FAIRFIELD — Local firm 7 Flags Car Wash has roots extending back almost half a century, but the business is keeping up with the times.
It has car washes at various locations in Solano County. Its latest is an express car wash that opened in Vacaville last year with such touches as an automatic cashier and a touch-service screen to buy a car wash.
The Fairfield car wash is older – it opened as a self-service business in 1966 and built the conveyor wash tunnel in 1988 – but is hardly old-fashioned. The curtains in the wash tunnel that help clean vehicles are made from microfiber materials. The brushes are made from a type of foam that doesn’t hold water and dirt.
“We’re always cutting edge, trying new things to try to stay on top of the industry,” owner Jack Anthony III said.
It’s not a far stretch to say 7 Flags is something of a car wash empire in the county. It operates full-service car washes in Fairfield, Vacaville and Vallejo and the express wash in Vacaville. It operates self-service car washes in Fairfield, Vacaville, Benicia, Vallejo and Martinez. The Fairfield car wash has an express lube service.
Jack Anthony Jr. and his wife Margaret started 7 Flags Car Wash in Vallejo. They ran a market and, in 1964, decided to build a self-service car wash, also in Vallejo.
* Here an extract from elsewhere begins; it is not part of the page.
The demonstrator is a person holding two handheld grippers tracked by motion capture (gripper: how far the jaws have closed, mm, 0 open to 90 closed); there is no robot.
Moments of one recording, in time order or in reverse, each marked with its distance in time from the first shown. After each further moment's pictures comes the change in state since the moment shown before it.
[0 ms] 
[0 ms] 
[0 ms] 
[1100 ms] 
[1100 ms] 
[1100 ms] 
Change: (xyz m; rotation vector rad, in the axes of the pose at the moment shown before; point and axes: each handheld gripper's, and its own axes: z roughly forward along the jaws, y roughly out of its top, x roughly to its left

They never looked back.
Their son, Jack Anthony III, worked at the Vallejo self-service wash in his teens, doing such things as cleaning sumps and repairing pumps. In the mid-1970s, he graduated from college. His father, who needed time for Lions Club International duties, asked him to help out with the business for a year.
“I enjoyed the business,” Jack Anthony III said. “I enjoyed the industry. From there, we just kept going.”
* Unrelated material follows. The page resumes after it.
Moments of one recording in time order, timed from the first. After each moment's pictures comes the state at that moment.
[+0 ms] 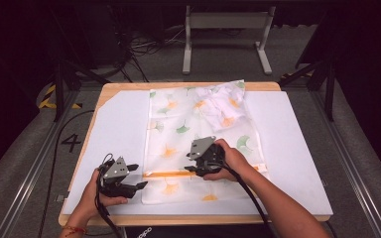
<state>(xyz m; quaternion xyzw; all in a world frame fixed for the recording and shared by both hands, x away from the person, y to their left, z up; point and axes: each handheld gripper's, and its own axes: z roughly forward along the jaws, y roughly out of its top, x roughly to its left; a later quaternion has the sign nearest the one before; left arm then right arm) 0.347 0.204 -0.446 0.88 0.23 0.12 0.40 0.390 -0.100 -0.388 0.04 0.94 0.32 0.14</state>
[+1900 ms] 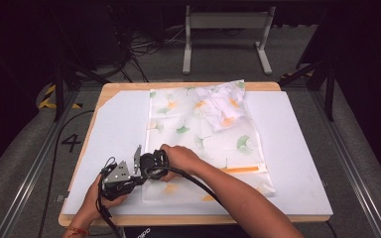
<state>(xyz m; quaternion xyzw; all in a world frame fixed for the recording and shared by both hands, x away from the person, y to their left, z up) 0.342 0.201 -0.457 0.88 0.21 0.10 0.41 0.400 0.042 -0.418 -0.08 0.98 0.16 0.07</state>
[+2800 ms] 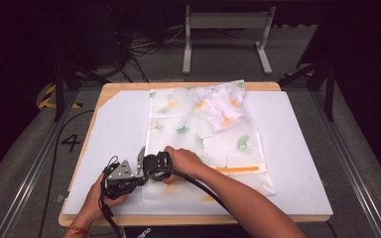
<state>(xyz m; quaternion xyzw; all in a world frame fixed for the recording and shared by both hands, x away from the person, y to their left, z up) 0.344 0.197 -0.458 0.89 0.23 0.09 0.39 0.393 0.032 -0.419 -0.04 0.98 0.17 0.07</state>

He added full-service car washes to the mix and the company grew. Now his son Jason is working for 7 Flags, a third generation getting involved in the family business.
People can always choose to wash their cars in their driveways. But Jack Anthony III gave several reasons why a car wash such as 7 Flags is preferable.
Water from a residential driveway washes into the storm drain, along with grease, oil and dirt, and out to creeks and Suisun Marsh, he said. Some communities in other states don’t allow car washing on the driveway unless the water gets diverted from the storm drain because of federal clean water laws. At 7 Flags, no untreated water ends up in storm drains.
Also, Jack Anthony III said, unless people know the right products to use, they can damage the finish on their car.
Jack Anthony III gave several reasons the business has survived for so long. Among them is hiring employees who like people.
“We hire the smile,” he said. “It’s all about finding people who like people and give great customer service.”
Then there’s the efforts 7 Flags makes to improve.
“A lot of it is putting money back into your business,” Jack Anthony III said. “You have to reinvest in your business to keep up to speed.”
Keli Bilafer had her car washed at the 7 Flags Car Wash in Fairfield on a recent day.
“They do a great job,” she said. “They’re a good presence in the community.”
Bilafer works for nonprofit group The Leaven that runs after-school youth programs. The 7 Flags Car Wash crew supports the group’s efforts, she said.
Jack Anthony III said 7 Flags Car Wash is proud to have served Solano County for a half-century.
“We want to really thank the people of Solano County for supporting us that many years,” he said.